It’s easy to let pain crush you. We live in a broken world, and, both on and off the mission field, we see wounds that we can only bandage, not heal.
I’ve been reading Henri Nouwen’s Gracias: A Latin American Journal, which records the time he spent in Latin America in the early 1980s, a time of much violence and political and civil unrest. Part of that time he spent in Cochabamba, Bolivia, where our hospital is located. Although Bolivia is considerably more peaceful now than it was then, some of his reflections speak directly to the experience of ministering there – or pretty much anywhere else – even today.
He writes,
As I let all these pains in the lives of my family and friends enter into my heart, I wonder how I could offer true comfort. How could I ever enter into their pain and offer hope from that place? How could I enter into real solidarity with them? But then I slowly realized that I do not have to be like them or to carry their burdens, but that our Lord, my Lord and their Lord, has carried all human burdens and was crushed by them, so that we could receive his Spirit, the comforter.

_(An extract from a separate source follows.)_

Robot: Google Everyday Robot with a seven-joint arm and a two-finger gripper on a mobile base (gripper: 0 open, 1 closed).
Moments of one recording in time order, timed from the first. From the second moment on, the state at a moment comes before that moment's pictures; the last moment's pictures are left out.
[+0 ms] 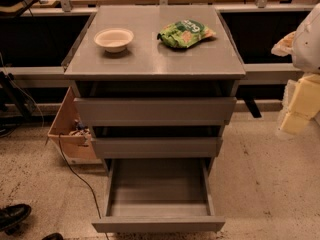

This is a realization I’m slowly coming to, and that I’m praying to understand more and more. We cannot stand up under the weight of the world, but we don’t have to. Jesus can carry it.
In 2 Corinthians 1:3-4, Paul writes, “Praise be to the God and Father of our Lord Jesus Christ, the Father of compassion and the God of all comfort, who comforts us in all our troubles, so that we can comfort those in any trouble with the comfort we ourselves have received from God.”
While we do – and should – try to meet physical needs, ultimately our goal has to be to bring those needs to Jesus. Only he can heal the wounds we all bear, and only he can strengthen us to offer hope to those around us.